War of the Worlds 2: The Next Wave

Title: War of the Worlds 2: The Next Wave

Director: C. Thomas Howell

Writer: Eric Forsberg, David Michael Latt

Starring: C. Thomas Howell, Christopher Reid, Fred Griffith

Year released: 2008

Their synopsis: “When the aliens return to complete their plan of human domination, mankind unites in one last stand.”

My synopsis: Three years after a pretty enjoyable movie was made, some assholes decided to piss all over it.

Quick review: This movie would’ve benefitted from being a silent film, provided the actors knew what facial expressions were.

Pros: Space talk and synthetic moonshine.

Cons: Not sure they could’ve stolen more from Independence Day if they tried.

Biggest movie cliché: The wisecracking black sidekick, played ever so racistly bug-eyed by Christopher Reid. (“Kid” from from Kid ‘n Play. No, I’m not lying.)

Say a nice thing: I enjoyed the wormhole sequence.

Say a mean thing: I don’t know if Kim Little was doing some sort of accent, or if that was her actual voice, but either way I would like to scratch out her larynx with my fingernails.

How it relates to the original film: 1) A few plot points, especially regarding how the aliens were not prepared for human diseases. 2) In both movies you’re rooting for the children to die. 3) Questionable endings.

How it doesn’t relate to the original film: 1) The original film has worth.

Biggest suspension of disbelief: The movie seems to think Mars is in another galaxy, as opposed to our own solar system, relatively near Earth.

Most relatable current event: Curiosity, NASA’s Mars rover. (Yes, I know you forgot about it.)

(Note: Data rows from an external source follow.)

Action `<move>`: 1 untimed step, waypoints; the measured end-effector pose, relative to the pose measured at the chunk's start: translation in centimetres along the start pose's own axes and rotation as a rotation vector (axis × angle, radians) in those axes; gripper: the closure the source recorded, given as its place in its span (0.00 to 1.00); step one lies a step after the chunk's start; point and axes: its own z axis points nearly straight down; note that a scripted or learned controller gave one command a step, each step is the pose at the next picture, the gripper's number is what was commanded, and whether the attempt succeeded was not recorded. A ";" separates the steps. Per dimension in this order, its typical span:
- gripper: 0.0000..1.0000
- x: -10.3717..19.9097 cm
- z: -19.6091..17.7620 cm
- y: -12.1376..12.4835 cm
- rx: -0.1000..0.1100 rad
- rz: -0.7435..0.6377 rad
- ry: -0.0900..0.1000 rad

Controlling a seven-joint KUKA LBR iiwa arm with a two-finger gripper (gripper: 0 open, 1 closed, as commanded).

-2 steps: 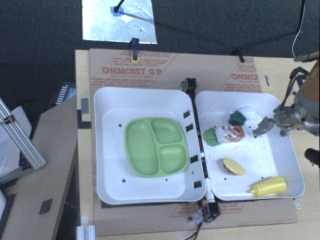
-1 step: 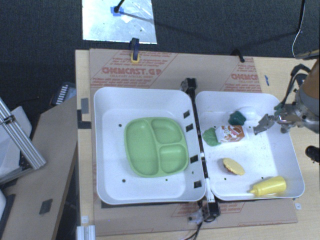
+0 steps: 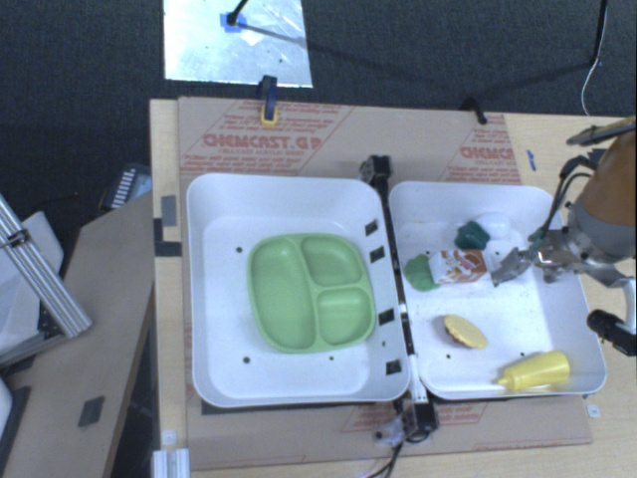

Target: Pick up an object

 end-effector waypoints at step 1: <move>0.00 0.0 5.2 0.0 -0.002 0.000 0.000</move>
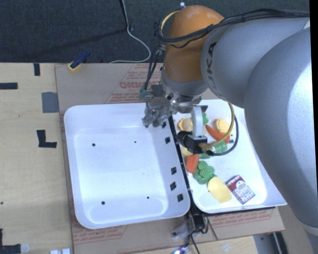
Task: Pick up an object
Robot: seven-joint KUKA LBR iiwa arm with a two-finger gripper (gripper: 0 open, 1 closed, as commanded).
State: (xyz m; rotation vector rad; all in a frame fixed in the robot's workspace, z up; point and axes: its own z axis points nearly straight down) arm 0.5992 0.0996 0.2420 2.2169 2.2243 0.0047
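Note:
My gripper hangs at the far end of the ridge between the two bins, over the far right corner of the left bin. Nothing can be seen held in it. The toys lie in the right bin, to the right of the gripper and nearer the camera: an orange carrot, a yellow piece, an orange piece, a green leafy piece, a yellow lemon shape and a small red packet. The wrist hides part of the far end of the right bin.
The left bin's floor is bare white, with a few small dark dots. Both bins rest on a cardboard sheet on the wooden bench. The bulky grey arm covers the right side of the view.

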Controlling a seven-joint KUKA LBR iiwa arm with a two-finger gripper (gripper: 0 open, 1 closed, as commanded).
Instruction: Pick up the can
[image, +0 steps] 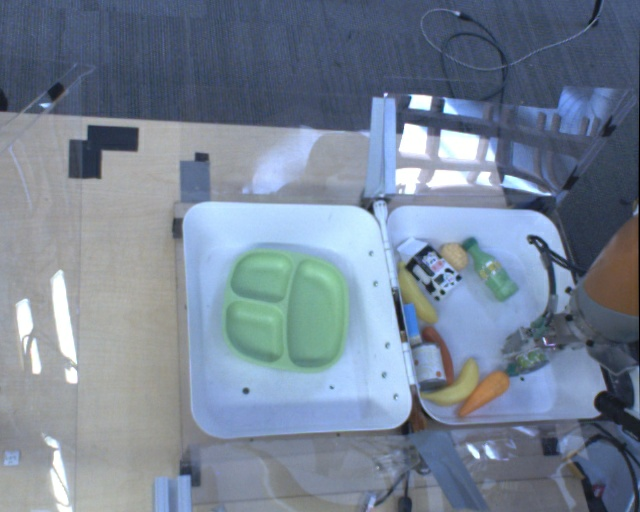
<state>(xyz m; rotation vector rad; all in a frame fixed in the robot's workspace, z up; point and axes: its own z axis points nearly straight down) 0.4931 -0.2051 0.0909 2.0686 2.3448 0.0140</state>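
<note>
Pale wooden bench (100, 330) against grey carpet (250, 60), two white bins (205, 400); can (430, 362) inside right bin, gripper (530, 350) nearby, finger state unclear.

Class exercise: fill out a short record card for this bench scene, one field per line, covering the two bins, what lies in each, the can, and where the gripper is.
left bin: holds a green divided plate
right bin: holds can, bottle, two bananas, carrot, black-and-white carton
can: lying by the bin's left wall, near the front, red-and-white label
green bottle: lying tilted, toward the back
carrot: at the front, beside the lower banana
upper banana: along the left wall
gripper: low over the bin's right part, apart from the can
</note>
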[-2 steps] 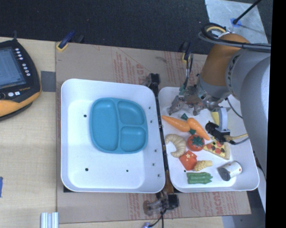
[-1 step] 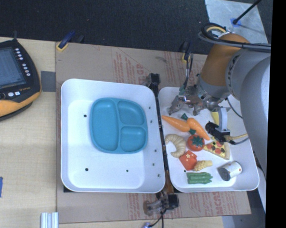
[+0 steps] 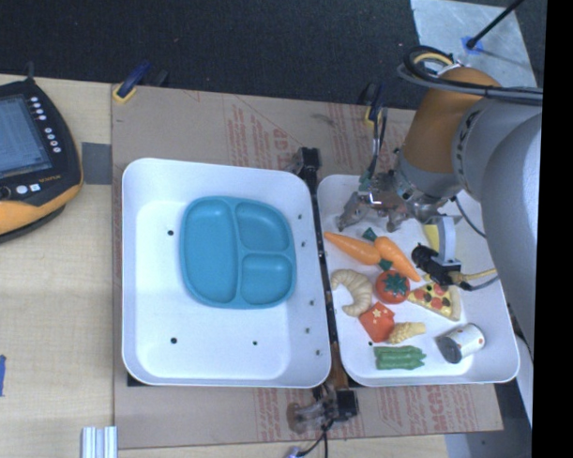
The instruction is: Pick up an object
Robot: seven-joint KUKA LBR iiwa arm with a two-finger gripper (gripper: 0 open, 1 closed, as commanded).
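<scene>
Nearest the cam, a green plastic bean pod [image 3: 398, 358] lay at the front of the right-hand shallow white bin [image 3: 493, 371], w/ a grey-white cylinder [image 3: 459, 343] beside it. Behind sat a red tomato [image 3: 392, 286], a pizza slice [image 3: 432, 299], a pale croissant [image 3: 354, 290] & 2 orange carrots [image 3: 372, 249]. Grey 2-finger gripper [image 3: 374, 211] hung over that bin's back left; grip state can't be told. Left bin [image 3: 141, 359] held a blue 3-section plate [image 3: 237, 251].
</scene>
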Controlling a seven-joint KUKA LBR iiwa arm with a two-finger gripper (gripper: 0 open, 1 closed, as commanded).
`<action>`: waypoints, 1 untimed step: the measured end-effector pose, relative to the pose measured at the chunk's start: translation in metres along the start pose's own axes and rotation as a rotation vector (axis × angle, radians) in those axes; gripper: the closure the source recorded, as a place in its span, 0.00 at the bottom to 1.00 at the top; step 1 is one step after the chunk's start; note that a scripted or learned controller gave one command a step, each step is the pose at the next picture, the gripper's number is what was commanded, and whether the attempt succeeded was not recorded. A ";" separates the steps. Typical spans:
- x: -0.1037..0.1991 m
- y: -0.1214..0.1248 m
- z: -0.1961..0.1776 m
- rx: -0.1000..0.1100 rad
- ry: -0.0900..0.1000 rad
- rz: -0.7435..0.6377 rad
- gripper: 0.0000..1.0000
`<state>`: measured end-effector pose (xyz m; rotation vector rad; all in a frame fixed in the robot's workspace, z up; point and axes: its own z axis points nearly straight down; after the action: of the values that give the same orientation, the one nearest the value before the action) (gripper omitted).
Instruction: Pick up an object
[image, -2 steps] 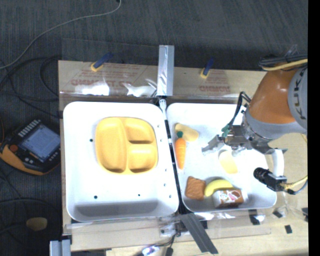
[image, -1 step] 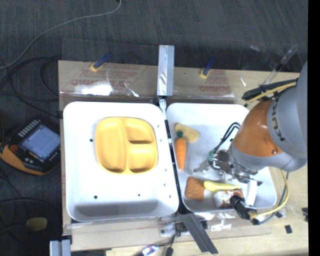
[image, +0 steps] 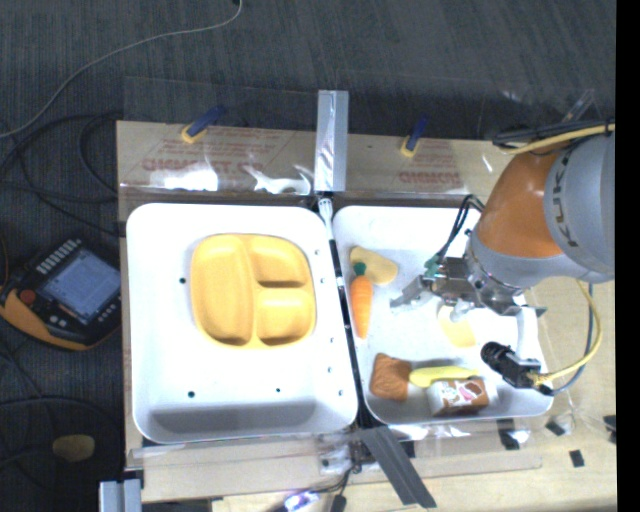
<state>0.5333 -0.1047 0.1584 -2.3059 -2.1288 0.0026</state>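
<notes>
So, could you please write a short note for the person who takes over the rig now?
Claw: above the right bin; I cannot tell if it grips anything.
Right bin: carrot by the left wall, pale piece above it, brown piece, banana and small carton at the front.
Left bin: yellow divided tray.
Done: no pick visible.
Left: pick up one object.

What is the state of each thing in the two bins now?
yellow tray: upright, in left bin, nothing on it
carrot: lying flat, right bin
banana: lying flat, beside brown bread
small carton: on its side
gripper: above right bin
</notes>
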 end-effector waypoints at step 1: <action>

Final review: Granted, it was a completely unnecessary movie to make, but if not for the maddeningly appalling performances given by Kim Little and Christopher Reid, I don’t think I would’ve hated it as much as I did. Had they camped it up a bit, it would’ve been a decent bad film.

Ranking:

2 bees

Research Note: Apparently, this is not a sequel to the Spielberg/Cruise version, but to another Asylum film called H.G. Wells’ War of the Worlds, which also probably sucks. (I should watch it sometime.)